Gotsch also encouraged his colleagues at Stanford to embrace new technology. “I remember that Carl was adamant that the FRI faculty quickly adopt the new technologies associated with microcomputers,” Pearson said. “When he insisted on selling me on the advantages of opening an email account, I told him that this phenomenon was likely to be a passing fancy used mainly by geeks. Carl persisted, and we FRI faculty were some of the first at Stanford to use email regularly in our correspondence.”
In a 1994 article published by the Stanford News Service, Gotsch lamented what he considered the slow acceptance and use of computer technology for teaching at Stanford. “Here we are sitting in the middle of the Silicon Valley and there are pockets of real knowledge all over campus, but dissemination throughout the faculty lags,” he said.
A kind and patient mentor
Gotsch’s former students remember him as a kind and patient mentor.
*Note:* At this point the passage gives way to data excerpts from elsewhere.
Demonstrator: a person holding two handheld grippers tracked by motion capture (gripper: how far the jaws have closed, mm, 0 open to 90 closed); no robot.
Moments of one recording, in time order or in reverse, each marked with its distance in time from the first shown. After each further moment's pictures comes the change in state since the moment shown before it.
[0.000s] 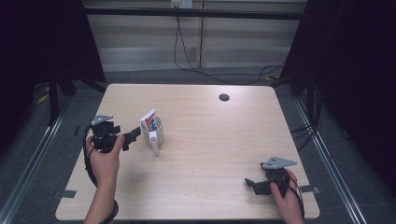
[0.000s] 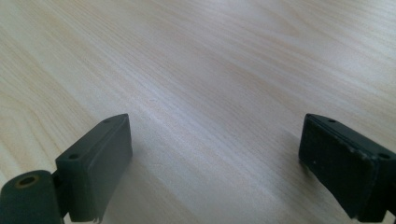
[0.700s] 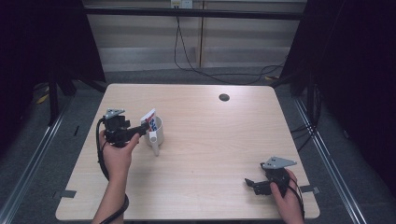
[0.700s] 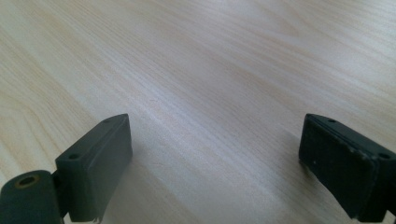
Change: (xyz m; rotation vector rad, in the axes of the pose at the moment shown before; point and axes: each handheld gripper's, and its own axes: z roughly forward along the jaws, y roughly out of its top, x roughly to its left) left arm -0.024 0.014 0.021 -0.018 0.014 0.002; right arm 0.000 0.000 0.000 0.001 0.000 0.001
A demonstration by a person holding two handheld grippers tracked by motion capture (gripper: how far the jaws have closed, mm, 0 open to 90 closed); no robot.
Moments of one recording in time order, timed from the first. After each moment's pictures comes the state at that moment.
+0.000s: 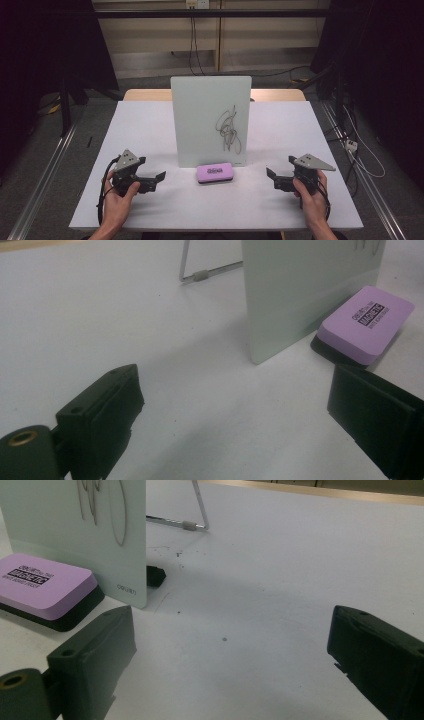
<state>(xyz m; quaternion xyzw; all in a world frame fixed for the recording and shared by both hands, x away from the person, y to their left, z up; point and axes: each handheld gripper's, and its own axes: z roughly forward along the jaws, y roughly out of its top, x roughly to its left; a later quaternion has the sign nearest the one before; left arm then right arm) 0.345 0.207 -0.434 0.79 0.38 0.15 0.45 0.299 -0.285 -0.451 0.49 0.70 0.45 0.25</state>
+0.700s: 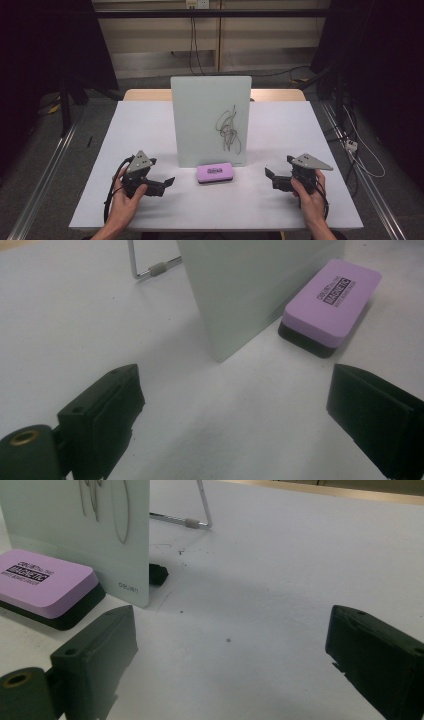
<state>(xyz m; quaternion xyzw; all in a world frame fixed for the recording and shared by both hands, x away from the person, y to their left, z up) 0.345 0.184 -0.432 0.84 0.31 0.14 0.43 0.301 -0.281 -0.451 0.49 0.71 0.44 0.25</state>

“I was one of the many students who referred to him as Uncle Carl in appreciation for the care that he showed to us,” said John Kerr, who earned a doctorate in 1990 at Stanford and is now a professor of community sustainability at Michigan State University. “I am pleased to say I am known as a good, caring adviser, and I am even more pleased to say that I learned all the most important things about advising from Carl, who taught me by example.”
Rosamond Naylor, the William Wrigley Professor and professor of global environmental policy at the Stanford Doerr School of Sustainability, recalled that during her first summer as a graduate student at the Food Research Institute, in 1985, she and Gotsch taught a class to agricultural professionals from around the world who wanted to learn modeling techniques on laptops, which were pretty new at the time. “Some days we would hit a computer glitch that would stall progress, and Carl would work patiently and tirelessly to resolve the issue,” she said. “If he could figure it out by the end of the day—even when hours and hours had passed with no progress—he would turn to me and say, ‘This has been a great day!’”
She added: “I never did have Carl’s patience, but I couldn’t help but laugh with him when he said those words. I have always tried to keep his perseverance in mind as I’ve gone through my career.”
Gotsch authored or co-authored dozens of research papers, monographs, and book chapters. In addition to the Fulbright Fellowship, he was awarded an Iddings Research Fellowship and a Woodrow Wilson Fellowship.
He is survived by his wife, Alexandra Gotsch; brothers, Hans Gotsch and Bill Gotsch; daughters, Liza Pigram and Sonia Chessen; and four grandchildren.